• _Work to complete_
Note the line where "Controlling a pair" appears in the data below; write it out exactly, along with every line that comes after it to the end.

• _Dataset excerpt_
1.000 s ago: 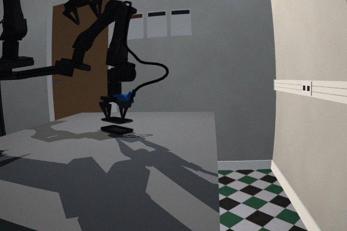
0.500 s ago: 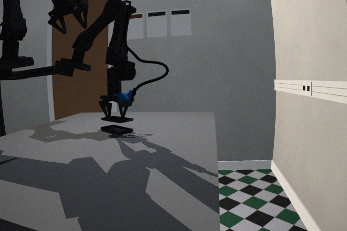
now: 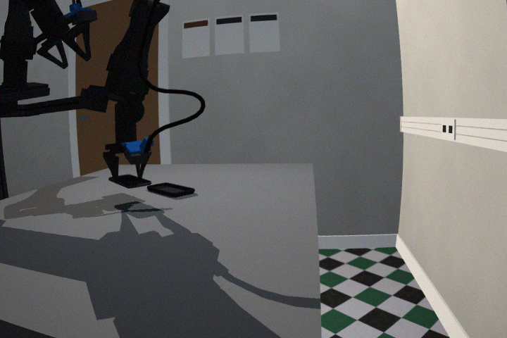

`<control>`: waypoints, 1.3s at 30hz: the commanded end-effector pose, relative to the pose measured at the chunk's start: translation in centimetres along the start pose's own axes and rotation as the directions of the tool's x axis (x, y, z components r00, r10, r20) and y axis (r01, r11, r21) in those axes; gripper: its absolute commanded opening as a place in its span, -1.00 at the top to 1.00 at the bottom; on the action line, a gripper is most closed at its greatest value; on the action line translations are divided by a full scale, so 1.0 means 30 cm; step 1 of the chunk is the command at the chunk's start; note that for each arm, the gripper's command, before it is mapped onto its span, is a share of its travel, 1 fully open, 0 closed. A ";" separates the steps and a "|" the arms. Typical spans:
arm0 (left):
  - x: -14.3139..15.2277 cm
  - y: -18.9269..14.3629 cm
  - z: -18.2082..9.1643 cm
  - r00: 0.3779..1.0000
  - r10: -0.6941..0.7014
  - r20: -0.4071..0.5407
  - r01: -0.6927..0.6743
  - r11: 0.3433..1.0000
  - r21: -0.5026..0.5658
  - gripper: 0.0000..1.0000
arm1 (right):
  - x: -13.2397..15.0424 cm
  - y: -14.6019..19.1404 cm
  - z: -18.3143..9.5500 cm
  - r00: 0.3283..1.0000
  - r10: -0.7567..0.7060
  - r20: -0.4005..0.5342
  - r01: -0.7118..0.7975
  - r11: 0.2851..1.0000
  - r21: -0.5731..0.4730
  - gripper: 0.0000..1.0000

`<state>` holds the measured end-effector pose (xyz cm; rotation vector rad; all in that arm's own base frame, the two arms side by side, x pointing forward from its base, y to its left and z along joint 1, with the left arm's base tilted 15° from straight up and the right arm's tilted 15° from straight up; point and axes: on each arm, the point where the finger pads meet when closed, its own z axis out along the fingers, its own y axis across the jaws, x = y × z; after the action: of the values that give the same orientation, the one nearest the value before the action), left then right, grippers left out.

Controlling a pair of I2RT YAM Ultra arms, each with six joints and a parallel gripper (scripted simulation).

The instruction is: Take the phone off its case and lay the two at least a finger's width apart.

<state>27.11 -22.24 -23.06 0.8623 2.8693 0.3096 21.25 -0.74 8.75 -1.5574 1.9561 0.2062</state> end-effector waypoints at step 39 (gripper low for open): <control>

• _Result_
Controlling a pair of I2RT YAM Ultra arms, each with six joints and a parallel gripper (scripted simulation).

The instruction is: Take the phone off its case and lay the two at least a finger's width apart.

<state>27.11 -22.24 -23.06 0.8623 2.8693 0.3096 21.25 -0.74 8.75 -1.5574 1.9561 0.2062</state> end-effector waypoints at step 39 (gripper low for open): <control>

The requested output has been fully supplied.